_Work instruction_. From the records below, transcribe exactly the lines that begin at the line with "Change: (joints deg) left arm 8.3" and end at the line with "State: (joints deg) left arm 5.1", both included.
[[ Data provided open ]]
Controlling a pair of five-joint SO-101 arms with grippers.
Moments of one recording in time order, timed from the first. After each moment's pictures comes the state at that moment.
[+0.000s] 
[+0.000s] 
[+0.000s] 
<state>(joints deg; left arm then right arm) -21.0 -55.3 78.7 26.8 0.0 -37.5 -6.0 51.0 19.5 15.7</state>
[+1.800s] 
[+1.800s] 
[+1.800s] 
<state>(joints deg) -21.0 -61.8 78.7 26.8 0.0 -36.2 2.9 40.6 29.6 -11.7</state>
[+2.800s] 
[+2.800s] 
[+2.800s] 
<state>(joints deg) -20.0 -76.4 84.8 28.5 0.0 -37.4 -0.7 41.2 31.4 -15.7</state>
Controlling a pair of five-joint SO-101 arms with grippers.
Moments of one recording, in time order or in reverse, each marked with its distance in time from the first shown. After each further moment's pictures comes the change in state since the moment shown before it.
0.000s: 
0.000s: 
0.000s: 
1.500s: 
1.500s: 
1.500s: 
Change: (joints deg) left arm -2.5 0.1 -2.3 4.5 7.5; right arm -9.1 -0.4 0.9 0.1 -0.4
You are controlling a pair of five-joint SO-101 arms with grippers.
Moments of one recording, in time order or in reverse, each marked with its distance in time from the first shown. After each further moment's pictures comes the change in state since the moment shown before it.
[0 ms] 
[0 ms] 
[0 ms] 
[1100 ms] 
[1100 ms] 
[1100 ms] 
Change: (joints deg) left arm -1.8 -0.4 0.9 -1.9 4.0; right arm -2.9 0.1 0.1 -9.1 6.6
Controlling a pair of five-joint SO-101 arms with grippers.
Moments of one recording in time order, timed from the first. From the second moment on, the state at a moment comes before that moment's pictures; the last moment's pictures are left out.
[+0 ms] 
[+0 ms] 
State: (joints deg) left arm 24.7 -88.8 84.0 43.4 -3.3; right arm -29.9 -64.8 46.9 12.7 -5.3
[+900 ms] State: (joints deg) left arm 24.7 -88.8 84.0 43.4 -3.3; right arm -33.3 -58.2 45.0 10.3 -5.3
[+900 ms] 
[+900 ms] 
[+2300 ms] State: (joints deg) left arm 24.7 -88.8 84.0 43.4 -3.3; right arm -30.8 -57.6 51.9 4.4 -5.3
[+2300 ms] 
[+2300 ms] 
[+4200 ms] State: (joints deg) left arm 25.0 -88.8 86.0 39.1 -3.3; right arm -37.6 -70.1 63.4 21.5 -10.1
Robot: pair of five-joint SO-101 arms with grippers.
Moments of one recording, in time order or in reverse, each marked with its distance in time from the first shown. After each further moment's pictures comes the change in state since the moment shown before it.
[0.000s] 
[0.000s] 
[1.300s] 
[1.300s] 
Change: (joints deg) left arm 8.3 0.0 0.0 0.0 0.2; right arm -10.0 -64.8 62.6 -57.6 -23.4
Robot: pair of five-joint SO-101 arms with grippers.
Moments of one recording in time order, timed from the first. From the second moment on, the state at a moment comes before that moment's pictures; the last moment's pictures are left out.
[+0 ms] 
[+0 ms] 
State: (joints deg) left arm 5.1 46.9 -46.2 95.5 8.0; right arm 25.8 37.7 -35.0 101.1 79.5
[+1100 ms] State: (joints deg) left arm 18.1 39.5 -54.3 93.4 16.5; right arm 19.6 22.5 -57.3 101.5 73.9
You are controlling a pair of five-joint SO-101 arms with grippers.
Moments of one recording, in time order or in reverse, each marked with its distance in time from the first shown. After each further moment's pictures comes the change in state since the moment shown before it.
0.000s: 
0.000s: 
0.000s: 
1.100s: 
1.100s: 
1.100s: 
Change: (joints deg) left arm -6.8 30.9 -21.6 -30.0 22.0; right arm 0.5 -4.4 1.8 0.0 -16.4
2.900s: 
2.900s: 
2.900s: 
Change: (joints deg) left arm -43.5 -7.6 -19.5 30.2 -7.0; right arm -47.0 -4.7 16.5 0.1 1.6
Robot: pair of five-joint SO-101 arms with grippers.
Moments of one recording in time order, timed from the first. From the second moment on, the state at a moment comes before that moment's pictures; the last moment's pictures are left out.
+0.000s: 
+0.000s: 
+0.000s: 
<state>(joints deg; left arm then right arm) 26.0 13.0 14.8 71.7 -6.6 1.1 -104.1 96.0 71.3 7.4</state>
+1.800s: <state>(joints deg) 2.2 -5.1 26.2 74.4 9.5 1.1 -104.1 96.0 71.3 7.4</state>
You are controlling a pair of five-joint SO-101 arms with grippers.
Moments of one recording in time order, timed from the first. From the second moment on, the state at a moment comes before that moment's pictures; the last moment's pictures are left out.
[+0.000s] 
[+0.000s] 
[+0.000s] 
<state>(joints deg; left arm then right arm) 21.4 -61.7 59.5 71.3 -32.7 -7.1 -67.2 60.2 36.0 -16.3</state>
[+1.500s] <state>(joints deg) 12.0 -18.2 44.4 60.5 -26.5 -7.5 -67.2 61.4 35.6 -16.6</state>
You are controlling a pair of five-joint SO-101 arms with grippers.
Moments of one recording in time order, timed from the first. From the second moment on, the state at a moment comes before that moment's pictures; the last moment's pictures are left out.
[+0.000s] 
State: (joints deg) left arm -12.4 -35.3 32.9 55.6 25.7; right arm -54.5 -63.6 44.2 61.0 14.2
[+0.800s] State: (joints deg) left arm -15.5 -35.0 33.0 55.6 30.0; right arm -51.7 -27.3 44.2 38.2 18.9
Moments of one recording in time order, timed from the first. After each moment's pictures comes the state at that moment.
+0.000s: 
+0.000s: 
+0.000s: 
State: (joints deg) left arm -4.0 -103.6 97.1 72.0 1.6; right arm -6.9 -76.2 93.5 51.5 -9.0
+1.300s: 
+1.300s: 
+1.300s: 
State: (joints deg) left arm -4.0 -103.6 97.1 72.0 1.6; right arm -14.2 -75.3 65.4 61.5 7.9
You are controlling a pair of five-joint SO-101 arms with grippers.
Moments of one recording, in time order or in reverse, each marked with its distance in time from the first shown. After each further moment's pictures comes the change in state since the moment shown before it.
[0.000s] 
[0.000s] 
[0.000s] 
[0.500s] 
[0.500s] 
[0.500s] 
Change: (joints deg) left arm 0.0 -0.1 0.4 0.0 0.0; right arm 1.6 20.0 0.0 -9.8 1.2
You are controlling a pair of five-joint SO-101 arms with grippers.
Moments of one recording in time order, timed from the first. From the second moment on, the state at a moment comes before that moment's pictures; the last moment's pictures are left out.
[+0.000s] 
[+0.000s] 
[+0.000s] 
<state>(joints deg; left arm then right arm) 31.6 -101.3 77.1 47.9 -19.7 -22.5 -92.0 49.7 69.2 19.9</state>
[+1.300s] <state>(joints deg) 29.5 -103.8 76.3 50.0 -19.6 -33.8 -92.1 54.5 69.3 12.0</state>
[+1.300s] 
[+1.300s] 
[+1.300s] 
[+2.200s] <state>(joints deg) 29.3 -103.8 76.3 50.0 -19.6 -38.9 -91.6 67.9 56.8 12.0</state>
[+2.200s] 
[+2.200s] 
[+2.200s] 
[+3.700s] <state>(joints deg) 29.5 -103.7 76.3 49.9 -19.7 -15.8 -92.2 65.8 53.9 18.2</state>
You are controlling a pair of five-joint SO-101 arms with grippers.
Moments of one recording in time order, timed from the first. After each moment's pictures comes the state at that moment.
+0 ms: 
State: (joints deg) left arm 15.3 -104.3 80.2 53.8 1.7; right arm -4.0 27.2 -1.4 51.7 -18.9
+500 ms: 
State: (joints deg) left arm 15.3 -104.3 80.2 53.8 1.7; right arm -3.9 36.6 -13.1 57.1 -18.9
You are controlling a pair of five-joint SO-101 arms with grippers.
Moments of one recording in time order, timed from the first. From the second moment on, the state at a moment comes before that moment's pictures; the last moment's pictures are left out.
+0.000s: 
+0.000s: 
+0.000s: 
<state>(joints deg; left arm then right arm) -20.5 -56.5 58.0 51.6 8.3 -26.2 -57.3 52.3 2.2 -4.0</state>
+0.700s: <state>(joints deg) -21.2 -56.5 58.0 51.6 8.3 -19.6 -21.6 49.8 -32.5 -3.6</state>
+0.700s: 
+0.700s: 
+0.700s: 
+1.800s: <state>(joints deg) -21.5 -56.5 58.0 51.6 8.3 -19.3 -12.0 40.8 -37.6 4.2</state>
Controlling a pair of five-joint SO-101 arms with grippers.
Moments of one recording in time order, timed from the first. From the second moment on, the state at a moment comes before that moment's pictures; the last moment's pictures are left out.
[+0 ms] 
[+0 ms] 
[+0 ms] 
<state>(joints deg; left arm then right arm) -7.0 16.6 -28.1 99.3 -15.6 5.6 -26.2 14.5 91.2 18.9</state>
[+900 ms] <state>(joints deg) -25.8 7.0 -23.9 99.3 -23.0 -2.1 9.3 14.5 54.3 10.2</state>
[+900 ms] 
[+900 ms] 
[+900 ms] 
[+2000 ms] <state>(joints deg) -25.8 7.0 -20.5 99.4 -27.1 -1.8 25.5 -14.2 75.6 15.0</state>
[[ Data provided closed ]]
_Solution to this exercise_.
Change: (joints deg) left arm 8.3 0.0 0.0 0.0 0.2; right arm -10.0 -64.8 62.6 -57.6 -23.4
Robot: pair of five-joint SO-101 arms with grippers.
Moments of one recording in time order, timed from the first. From the second moment on, the state at a moment comes before that moment's pictures; the last moment's pictures are left out.
[+0 ms] 
[+0 ms] 
State: (joints deg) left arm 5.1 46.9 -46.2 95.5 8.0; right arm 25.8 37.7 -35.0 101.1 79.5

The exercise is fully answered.